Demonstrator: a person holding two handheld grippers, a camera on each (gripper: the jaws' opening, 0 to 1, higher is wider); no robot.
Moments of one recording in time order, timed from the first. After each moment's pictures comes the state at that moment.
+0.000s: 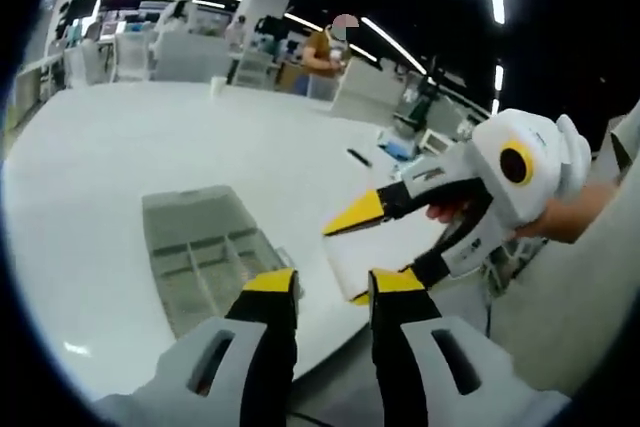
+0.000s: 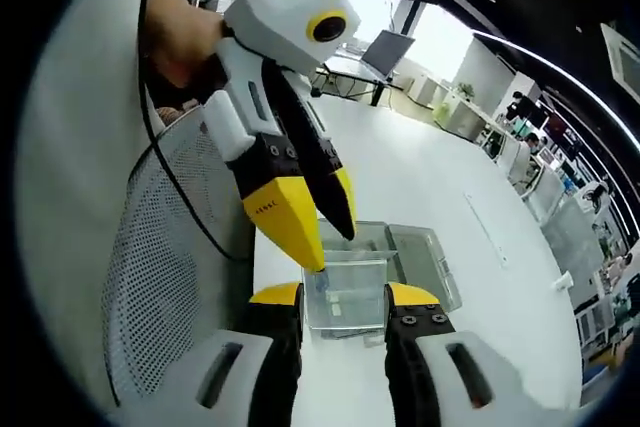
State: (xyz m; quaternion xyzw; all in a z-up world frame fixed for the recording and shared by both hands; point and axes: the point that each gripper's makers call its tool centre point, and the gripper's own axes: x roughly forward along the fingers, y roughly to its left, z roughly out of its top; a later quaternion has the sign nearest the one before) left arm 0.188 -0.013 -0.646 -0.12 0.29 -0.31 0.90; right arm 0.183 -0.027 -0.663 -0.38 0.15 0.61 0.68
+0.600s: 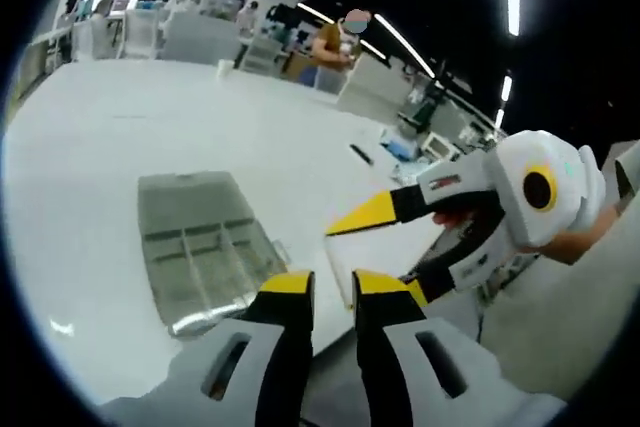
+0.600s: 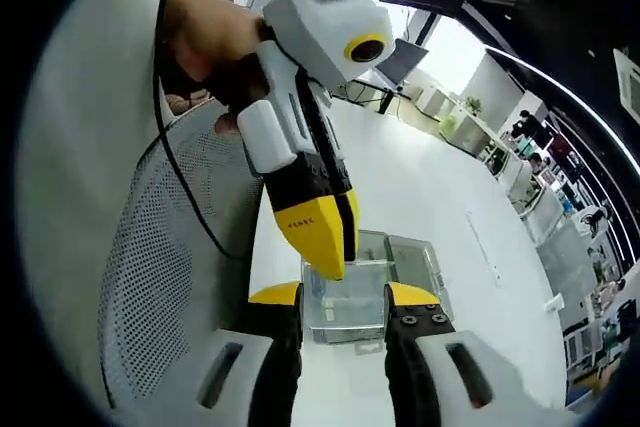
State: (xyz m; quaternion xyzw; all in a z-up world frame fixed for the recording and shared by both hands) left arm 0.190 -0.014 -0.651 -0.16 0.32 -0.30 0.88; right arm 0.180 -0.022 -0.656 -0.40 0.12 0.61 0.67
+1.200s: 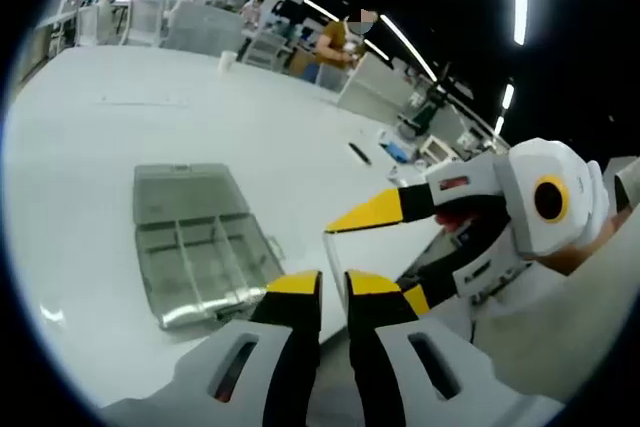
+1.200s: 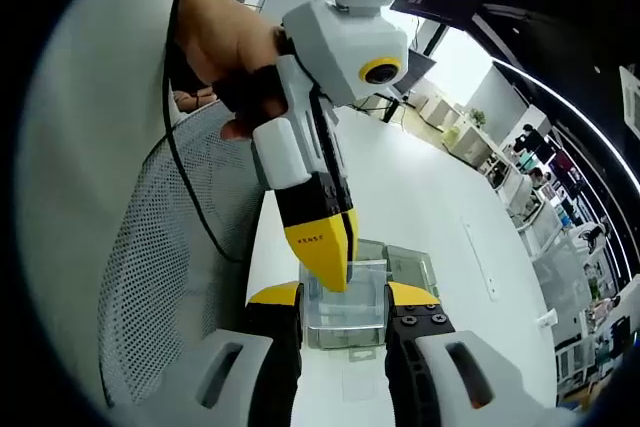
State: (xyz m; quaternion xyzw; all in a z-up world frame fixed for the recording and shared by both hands) left arm 0.189 -0.018 -0.652 -0.18 0.33 -0.30 0.88; right arm 0.177 -0.019 -0.651 -0.41 0.10 0.62 0.66
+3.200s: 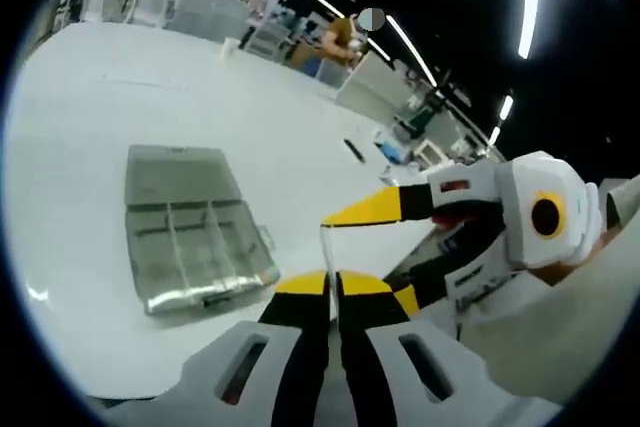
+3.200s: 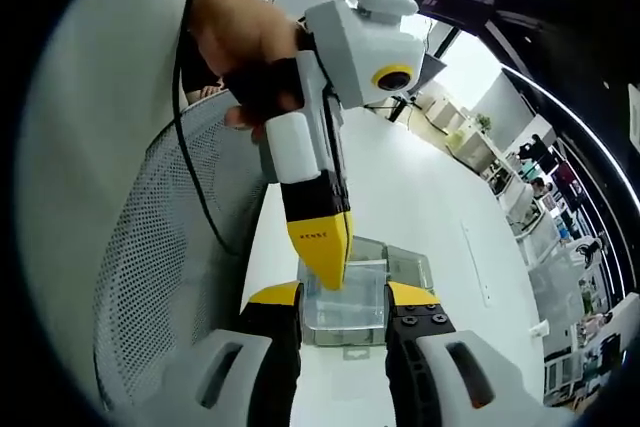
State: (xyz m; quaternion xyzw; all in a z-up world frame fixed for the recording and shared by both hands) left arm 0.183 -0.020 -0.656 -0.22 0.35 -0.31 0.86; right arm 0.176 -0.019 -0.654 -0.44 0.09 0.62 0.65
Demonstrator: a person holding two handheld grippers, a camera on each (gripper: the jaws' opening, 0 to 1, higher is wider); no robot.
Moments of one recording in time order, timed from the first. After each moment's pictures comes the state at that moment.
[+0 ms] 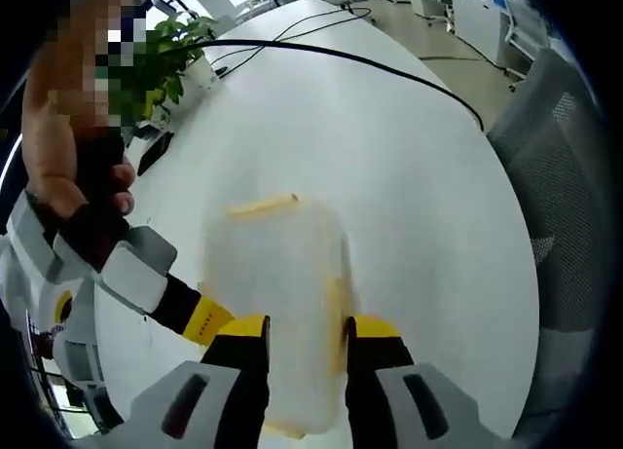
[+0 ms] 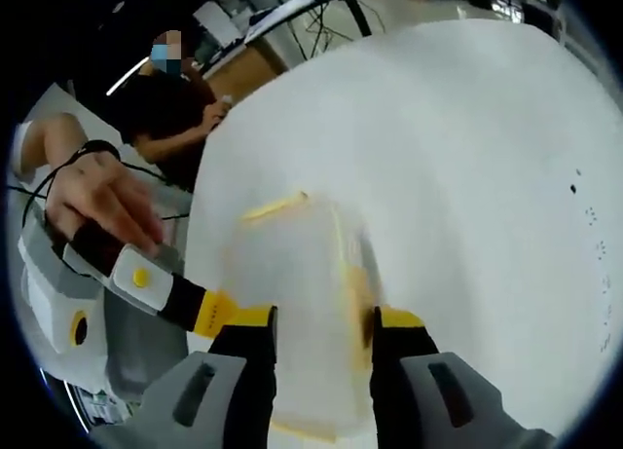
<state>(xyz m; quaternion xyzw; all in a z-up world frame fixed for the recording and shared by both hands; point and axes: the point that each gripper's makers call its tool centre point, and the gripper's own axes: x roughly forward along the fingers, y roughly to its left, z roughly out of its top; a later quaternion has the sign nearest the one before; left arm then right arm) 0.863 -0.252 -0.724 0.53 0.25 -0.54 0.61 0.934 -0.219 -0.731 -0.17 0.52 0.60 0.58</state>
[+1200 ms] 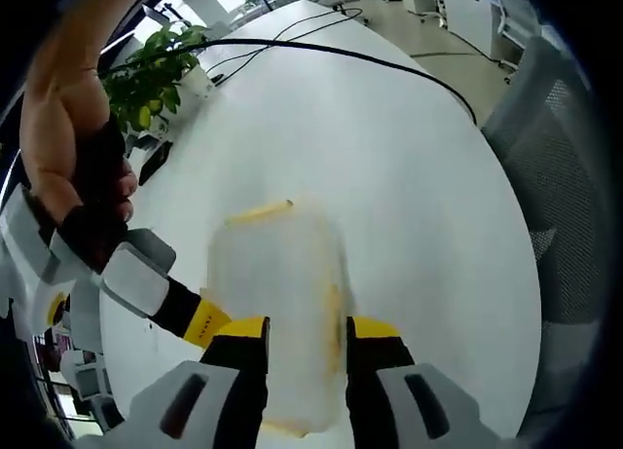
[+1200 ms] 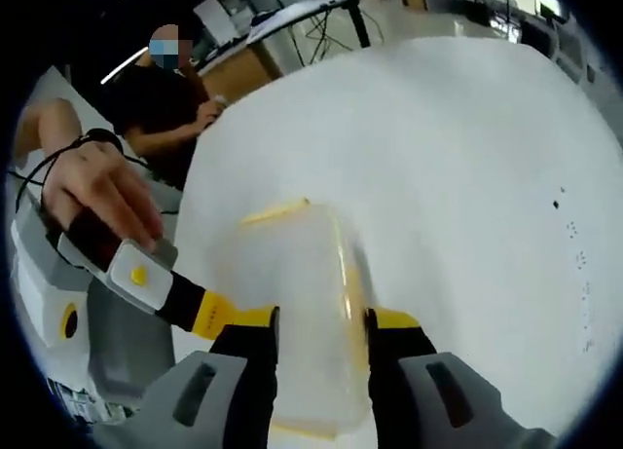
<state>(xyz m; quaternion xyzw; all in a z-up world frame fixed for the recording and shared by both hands) 0.859 -0.250 -0.720 0.53 0.23 -0.55 0.60 0.921 -0.224 -0.718 -0.22 0.49 0.58 0.61</state>
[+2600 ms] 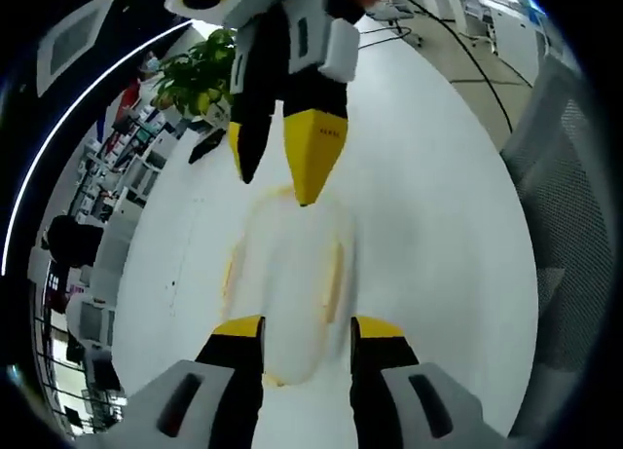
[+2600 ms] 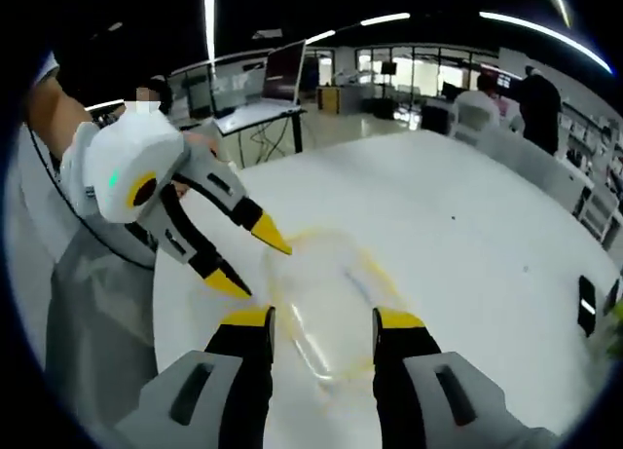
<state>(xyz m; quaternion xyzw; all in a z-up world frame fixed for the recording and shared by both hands) 0.854 -0.210 -0.699 0.46 0.22 -0.47 0.72 0.861 -0.278 -0.663 -0.11 0.29 0.44 0.84</state>
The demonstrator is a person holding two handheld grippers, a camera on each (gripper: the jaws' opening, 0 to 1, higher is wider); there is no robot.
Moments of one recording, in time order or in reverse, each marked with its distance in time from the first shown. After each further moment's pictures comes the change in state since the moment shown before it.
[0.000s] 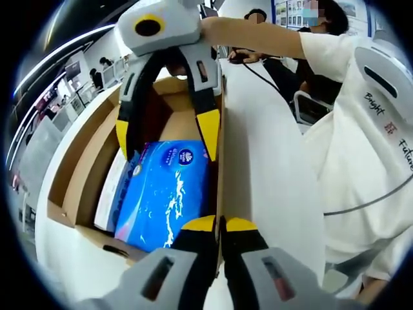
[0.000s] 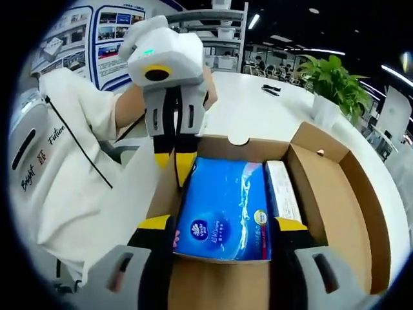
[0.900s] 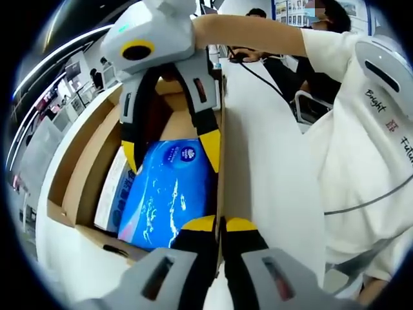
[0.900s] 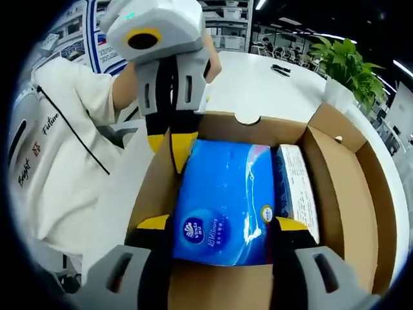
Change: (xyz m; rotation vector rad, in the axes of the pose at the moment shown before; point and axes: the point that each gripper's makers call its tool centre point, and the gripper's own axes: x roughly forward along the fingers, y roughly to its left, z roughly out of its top) left arm -0.001 0.000 0.000 0.000 -0.004 0.006; right arm 0.011 -0.007 -0.009 0.004 0.061 0.031
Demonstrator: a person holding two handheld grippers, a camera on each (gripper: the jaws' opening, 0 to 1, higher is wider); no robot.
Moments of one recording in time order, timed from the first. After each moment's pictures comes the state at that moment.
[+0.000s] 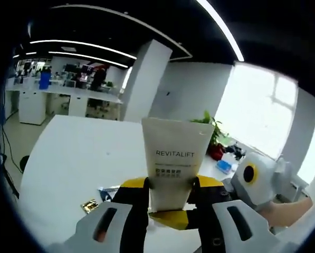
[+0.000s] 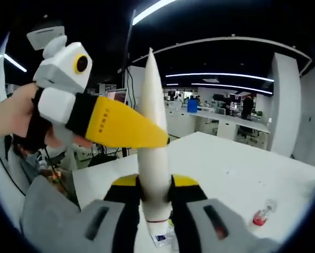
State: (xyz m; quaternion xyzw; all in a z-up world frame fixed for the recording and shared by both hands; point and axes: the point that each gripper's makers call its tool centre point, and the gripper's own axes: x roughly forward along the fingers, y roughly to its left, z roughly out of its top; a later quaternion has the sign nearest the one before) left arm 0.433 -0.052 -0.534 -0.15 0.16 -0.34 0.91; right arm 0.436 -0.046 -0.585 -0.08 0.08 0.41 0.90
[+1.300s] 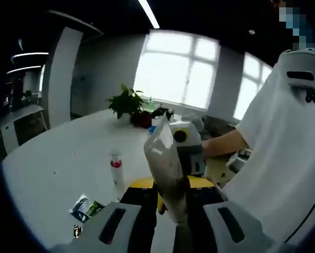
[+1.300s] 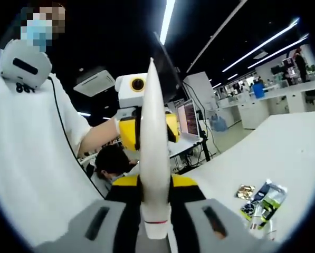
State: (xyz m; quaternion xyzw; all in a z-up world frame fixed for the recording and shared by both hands) left arm 0.370 -0.075 -0.526 0.01 0.19 -0.65 0.74; right arm 0.349 -0.042 -0.568 0.11 0.11 0.68 0.72
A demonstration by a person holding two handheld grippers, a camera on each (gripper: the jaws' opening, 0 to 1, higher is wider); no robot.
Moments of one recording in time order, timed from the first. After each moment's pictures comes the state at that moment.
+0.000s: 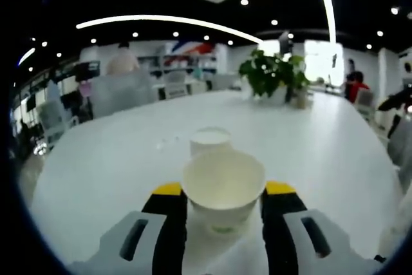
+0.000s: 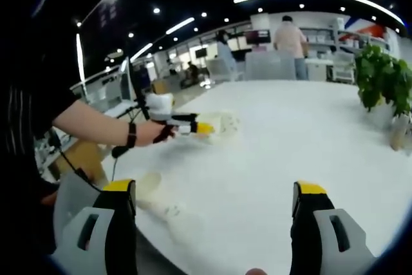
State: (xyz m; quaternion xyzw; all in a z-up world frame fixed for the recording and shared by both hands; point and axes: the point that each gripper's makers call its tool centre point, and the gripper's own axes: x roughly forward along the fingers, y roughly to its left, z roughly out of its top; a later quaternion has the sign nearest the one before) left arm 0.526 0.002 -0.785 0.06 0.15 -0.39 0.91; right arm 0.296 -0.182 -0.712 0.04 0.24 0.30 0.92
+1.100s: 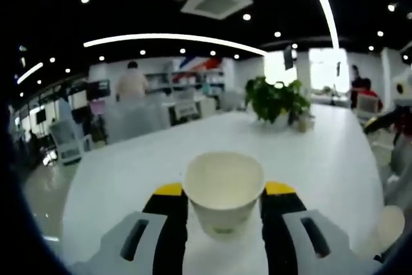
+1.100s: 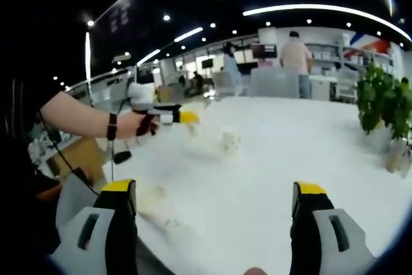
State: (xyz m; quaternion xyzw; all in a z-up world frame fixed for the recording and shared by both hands) left arm 0.490 0.019 -0.674 0.06 0.10 -0.36 0.93; right arm 0.298 -0.185 -0.675 0.02 0.19 0.32 0.93
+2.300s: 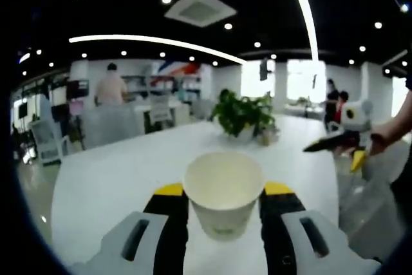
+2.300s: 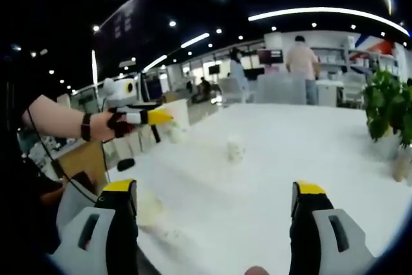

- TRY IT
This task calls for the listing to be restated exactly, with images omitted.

- TASK RESULT
Demonstrator: a person holding two handheld grippers, a camera on each (gripper: the jaws' opening, 0 to 1, higher is wider); no robot.
Moments of one recording in time order, timed from the first. After each moment's pictures comes the state at that moment.
+0.000s: 
+0.000s: 
State: (xyz m; quaternion xyzw; all in a z-up world frame fixed for the recording and shared by both hands; point and axes: the point that each gripper's makers call its tool centre point, and the gripper's own axes: x roughly forward along the fingers, y roughly to its left, z roughly out of its top; a later quaternion has the sign nearest the one before) left arm 0.188 -0.013 -0.646 -0.12 0.29 -0.31 0.90; right arm 0.183 -0.027 -0.663 -0.38 0.15 0.61 0.68
+0.600s: 
+0.600s: 
State: (xyz m; quaternion xyzw; all in a z-up world frame fixed for the recording and shared by both hands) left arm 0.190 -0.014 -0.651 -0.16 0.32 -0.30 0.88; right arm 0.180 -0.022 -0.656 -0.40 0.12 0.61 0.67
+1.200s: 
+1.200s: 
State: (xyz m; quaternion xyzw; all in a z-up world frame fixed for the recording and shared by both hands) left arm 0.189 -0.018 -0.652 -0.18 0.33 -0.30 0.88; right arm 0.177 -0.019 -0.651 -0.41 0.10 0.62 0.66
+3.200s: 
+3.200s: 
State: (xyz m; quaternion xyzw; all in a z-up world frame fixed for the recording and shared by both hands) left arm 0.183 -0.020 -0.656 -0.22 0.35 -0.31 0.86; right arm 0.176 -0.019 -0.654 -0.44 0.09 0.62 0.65
Demonstrator: a person holding two handheld grippers, a camera on each (gripper: the jaws' opening, 0 to 1, higher is wider); no robot.
Moments of one recording in time order, timed from the first. After each moment's pictures comes the state at that moment.
[+0 ms] 
[+0 ms] 
<state>(xyz m; quaternion xyzw; all in a z-up world frame fixed for the recording and shared by both hands; point and axes: the point that each gripper's makers call its tool centre point, and the gripper's own axes: x roughly forward along the fingers, y roughly to its left, z roughly out of its top; a later quaternion has the sign nearest the one before; left arm then right arm) 0.863 -0.252 -0.724 0.53 0.25 -0.54 0.61 0.934 -0.219 -0.731 -0.17 0.52 0.60 0.58</state>
[+1200 ms] 
[+1200 ms] 
<state>(xyz m; quaternion xyzw; all in a z-up world frame fixed for the recording and shared by both hands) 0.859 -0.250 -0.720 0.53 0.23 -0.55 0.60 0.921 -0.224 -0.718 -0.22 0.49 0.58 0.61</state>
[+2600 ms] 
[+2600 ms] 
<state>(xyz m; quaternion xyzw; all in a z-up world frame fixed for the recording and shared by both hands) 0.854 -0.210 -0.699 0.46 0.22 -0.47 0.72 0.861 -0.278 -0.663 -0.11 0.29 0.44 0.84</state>
The demonstrator is a person holding two handheld grippers, a camera on each (gripper: the jaws' opening, 0 to 1, higher is wider); there is no robot.
Moments of one recording, in time order or in reverse, each marked with its distance in time from the first shown. After each further moment's pictures comes the change in state since the moment shown before it.
[0.000s] 
[0.000s] 
[0.900s] 
[0.900s] 
Change: (xyz m; rotation vector rad, in the axes of the pose at the moment shown before; point and axes: the point that each gripper's makers call its tool centre point, and the gripper's own axes: x roughly forward along the fingers, y roughly to its left, z roughly out of its top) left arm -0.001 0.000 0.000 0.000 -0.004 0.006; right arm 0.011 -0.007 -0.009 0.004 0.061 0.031
Demonstrator: a person holding two handheld grippers, a camera on each (gripper: the jaws' opening, 0 to 1, higher is wider); no robot.
Moments of one recording in time order, timed from the first. After each moment's pictures comes the state at that moment.
[+0.000s] 
[+0.000s] 
State: (xyz m; quaternion xyzw; all in a z-up world frame fixed for the recording and shared by both hands; point and axes: the point that each gripper's makers call its tool centre point, and the gripper's own axes: x roughly forward along the fingers, y roughly to its left, z roughly out of its top; a later quaternion has the sign nearest the one before) left arm 0.433 -0.052 -0.534 -0.15 0.16 -0.34 0.91; right arm 0.436 -0.046 -0.585 -0.08 0.08 0.41 0.90
[+1.300s] 
[+1.300s] 
State: (xyz m; quaternion xyzw; all in a z-up world frame fixed for the recording and shared by both hands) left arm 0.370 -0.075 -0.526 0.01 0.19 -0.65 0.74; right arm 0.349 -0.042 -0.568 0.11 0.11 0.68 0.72
A demonstration by a person holding two handheld grippers, a camera on each (gripper: the jaws' opening, 0 to 1, higher is wider); no robot.
Moments of one recording in time order, timed from the first. After each moment's pictures comes the state at that moment.
+0.000s: 
+0.000s: 
State: (xyz m; quaternion xyzw; all in a z-up world frame fixed for the recording and shared by both hands; point and axes: the point that each gripper's makers call its tool centre point, and the gripper's own axes: x roughly forward along the fingers, y roughly to its left, z roughly out of its top; a later quaternion has the sign nearest the one before) left arm 0.526 0.002 -0.785 0.06 0.15 -0.39 0.91; right arm 0.296 -0.182 -0.712 0.04 0.24 0.30 0.92
+1.100s: 
+1.100s: 
State: (xyz m; quaternion xyzw; all in a z-up world frame fixed for the recording and shared by both hands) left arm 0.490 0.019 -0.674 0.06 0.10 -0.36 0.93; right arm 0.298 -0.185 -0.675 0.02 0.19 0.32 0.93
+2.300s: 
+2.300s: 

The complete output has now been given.